◆ Task details
Go over the data and copy out each line with "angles" in it.

◆ Collected data
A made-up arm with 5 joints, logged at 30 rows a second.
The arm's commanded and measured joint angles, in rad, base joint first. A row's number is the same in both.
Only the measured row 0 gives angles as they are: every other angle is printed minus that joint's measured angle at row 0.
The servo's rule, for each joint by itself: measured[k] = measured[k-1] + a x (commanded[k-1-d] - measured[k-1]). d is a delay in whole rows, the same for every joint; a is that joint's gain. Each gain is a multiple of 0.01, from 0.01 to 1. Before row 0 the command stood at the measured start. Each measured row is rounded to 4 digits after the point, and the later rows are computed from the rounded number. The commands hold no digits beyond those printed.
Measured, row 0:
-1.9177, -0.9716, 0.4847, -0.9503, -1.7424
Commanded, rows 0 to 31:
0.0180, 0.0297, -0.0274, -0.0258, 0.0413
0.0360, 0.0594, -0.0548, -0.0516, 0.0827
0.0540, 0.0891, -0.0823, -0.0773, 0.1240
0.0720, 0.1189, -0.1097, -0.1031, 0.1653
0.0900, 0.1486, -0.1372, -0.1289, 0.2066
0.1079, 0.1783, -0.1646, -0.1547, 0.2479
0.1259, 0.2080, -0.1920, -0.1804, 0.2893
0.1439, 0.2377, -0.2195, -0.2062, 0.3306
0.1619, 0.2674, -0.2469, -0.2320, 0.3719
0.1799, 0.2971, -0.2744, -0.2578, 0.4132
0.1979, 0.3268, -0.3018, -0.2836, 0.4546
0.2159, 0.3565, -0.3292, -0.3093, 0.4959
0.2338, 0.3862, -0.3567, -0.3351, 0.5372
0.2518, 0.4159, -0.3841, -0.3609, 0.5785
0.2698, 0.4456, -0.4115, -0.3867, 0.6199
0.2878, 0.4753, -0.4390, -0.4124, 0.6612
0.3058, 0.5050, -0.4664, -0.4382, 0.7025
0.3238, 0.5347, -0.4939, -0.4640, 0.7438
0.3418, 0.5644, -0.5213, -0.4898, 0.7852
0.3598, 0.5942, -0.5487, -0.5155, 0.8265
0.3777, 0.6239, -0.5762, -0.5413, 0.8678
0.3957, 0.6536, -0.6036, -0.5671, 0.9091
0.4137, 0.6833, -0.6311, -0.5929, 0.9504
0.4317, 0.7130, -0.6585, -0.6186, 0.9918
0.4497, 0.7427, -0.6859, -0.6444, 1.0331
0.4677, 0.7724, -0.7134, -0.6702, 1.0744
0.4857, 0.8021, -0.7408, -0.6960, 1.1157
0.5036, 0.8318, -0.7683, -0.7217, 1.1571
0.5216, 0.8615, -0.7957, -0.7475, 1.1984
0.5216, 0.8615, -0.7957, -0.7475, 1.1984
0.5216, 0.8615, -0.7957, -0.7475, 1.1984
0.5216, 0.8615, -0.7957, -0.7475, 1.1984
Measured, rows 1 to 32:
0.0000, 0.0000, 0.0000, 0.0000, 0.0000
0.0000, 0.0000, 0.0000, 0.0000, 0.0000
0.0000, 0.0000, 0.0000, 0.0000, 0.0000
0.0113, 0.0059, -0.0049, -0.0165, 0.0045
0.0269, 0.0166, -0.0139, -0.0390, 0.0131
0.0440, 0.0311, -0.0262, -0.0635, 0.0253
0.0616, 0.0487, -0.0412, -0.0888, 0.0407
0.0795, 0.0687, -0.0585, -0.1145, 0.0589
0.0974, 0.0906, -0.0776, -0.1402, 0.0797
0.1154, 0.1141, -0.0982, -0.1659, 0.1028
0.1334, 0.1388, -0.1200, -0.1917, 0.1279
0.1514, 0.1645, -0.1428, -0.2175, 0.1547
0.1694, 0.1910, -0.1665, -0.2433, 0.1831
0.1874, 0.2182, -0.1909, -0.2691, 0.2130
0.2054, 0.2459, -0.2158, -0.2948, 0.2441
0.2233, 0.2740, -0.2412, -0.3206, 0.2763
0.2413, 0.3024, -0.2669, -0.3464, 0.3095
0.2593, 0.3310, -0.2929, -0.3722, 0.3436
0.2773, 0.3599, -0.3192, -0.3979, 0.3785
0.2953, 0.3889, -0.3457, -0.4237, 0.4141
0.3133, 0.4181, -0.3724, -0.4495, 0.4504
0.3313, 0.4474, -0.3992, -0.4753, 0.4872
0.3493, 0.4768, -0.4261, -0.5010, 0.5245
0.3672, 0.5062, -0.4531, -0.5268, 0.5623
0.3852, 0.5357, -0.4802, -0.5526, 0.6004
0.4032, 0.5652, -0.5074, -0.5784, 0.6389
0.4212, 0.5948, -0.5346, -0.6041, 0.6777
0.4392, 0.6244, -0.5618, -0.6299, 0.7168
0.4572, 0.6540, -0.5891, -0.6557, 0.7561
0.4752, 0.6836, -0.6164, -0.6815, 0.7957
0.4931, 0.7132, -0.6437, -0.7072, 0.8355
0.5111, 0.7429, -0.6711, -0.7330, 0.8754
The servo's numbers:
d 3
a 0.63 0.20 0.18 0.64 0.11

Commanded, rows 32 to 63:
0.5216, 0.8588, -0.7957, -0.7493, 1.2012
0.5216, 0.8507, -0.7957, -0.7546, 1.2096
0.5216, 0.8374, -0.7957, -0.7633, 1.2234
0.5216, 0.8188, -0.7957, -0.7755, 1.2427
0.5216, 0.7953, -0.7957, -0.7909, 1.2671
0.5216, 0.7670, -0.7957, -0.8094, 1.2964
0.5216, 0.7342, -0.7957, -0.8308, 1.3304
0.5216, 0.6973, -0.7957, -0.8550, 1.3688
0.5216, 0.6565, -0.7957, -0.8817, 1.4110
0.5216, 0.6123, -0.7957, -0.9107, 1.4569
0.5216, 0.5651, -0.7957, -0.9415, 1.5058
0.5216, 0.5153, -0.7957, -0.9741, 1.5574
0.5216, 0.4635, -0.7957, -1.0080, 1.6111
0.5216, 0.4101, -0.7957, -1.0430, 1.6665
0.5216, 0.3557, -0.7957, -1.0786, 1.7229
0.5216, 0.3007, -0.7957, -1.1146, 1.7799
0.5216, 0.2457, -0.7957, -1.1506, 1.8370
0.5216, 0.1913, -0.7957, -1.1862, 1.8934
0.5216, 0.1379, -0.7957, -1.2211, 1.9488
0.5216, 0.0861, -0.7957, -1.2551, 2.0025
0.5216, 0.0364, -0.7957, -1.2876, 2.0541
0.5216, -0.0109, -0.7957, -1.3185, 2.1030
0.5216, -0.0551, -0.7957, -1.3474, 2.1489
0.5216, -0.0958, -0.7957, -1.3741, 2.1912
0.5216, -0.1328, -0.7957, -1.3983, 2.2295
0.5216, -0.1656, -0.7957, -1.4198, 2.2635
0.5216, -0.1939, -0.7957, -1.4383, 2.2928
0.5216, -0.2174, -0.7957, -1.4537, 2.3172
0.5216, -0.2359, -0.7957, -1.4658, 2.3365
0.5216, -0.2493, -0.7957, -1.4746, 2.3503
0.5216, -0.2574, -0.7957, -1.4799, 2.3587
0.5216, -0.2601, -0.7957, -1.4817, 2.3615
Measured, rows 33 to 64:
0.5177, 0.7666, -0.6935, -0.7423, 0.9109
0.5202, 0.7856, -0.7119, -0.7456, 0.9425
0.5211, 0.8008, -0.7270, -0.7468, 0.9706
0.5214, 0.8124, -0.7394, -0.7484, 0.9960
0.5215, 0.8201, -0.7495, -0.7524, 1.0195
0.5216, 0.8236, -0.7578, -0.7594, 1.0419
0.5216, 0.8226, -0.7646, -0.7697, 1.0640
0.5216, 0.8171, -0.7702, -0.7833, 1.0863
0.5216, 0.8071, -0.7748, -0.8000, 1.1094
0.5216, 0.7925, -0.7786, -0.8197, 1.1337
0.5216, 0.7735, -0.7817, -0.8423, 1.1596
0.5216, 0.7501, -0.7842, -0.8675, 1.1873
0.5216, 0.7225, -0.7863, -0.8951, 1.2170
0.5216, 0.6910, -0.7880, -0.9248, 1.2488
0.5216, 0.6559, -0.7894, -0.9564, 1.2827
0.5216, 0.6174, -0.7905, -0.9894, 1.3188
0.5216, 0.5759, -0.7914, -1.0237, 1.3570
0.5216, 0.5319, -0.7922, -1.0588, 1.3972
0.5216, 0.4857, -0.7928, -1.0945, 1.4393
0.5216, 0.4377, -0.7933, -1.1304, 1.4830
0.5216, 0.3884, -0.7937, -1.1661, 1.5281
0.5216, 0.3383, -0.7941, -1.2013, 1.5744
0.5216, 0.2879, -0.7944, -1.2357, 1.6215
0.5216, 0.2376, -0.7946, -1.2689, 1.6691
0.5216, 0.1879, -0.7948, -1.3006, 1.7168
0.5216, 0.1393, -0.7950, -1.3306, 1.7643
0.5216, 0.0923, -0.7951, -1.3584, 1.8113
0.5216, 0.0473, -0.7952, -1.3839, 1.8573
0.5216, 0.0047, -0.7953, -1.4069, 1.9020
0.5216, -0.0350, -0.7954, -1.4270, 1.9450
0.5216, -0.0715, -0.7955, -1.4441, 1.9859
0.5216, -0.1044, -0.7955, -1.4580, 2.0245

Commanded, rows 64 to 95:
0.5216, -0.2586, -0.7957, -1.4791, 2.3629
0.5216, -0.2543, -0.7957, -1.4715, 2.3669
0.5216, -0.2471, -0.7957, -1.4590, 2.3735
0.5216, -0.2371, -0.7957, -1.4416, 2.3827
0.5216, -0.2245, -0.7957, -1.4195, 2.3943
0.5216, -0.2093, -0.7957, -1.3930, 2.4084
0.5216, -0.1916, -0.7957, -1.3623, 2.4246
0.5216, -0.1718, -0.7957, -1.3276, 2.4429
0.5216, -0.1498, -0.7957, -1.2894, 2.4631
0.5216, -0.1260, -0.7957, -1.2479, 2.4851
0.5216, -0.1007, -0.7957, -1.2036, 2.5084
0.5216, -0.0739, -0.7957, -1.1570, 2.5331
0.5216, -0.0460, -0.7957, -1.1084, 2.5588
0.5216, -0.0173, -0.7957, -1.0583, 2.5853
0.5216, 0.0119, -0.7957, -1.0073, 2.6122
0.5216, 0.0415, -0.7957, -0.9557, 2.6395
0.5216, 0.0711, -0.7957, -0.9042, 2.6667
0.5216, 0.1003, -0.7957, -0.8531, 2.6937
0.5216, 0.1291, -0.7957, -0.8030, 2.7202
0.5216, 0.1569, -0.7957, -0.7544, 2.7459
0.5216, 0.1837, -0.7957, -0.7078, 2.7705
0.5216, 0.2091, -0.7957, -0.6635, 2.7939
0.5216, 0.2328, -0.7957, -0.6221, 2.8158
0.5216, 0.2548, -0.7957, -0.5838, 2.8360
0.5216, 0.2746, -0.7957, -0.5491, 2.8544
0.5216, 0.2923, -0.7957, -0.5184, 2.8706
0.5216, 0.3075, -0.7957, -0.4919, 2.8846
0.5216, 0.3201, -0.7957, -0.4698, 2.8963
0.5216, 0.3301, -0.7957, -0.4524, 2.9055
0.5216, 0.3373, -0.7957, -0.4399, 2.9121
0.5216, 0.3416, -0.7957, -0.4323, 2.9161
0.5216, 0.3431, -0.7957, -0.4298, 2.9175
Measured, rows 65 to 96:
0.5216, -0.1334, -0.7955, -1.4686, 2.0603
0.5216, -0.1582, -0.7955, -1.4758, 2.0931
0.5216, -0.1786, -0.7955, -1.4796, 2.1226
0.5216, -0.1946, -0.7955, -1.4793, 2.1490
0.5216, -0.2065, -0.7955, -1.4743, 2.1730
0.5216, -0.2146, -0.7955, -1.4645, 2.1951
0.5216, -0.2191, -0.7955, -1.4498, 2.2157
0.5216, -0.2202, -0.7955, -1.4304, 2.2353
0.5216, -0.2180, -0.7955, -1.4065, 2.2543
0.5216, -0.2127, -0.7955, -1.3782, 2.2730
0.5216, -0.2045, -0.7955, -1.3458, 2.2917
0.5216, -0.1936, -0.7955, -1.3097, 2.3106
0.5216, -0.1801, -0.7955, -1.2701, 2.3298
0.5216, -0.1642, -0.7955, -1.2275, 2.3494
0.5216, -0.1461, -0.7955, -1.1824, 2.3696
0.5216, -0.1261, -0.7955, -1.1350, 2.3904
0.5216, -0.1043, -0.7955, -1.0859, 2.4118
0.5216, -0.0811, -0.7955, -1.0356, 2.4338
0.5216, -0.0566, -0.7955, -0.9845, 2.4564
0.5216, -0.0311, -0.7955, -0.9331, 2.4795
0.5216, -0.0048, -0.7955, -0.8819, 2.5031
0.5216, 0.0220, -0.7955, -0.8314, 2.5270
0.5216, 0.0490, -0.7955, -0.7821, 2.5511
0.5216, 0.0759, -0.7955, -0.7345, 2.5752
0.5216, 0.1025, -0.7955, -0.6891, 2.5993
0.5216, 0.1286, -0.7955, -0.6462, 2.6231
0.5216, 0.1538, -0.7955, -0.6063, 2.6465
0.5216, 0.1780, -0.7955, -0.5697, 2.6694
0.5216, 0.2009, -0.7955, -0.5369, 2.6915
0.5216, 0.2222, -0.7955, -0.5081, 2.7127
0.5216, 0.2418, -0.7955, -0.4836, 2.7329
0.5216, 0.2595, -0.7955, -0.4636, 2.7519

◆ Problem solution
The arm's commanded and measured joint angles, in rad, base joint first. A row's number is the same in both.
Only the measured row 0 gives angles as they are: every other angle is printed minus that joint's measured angle at row 0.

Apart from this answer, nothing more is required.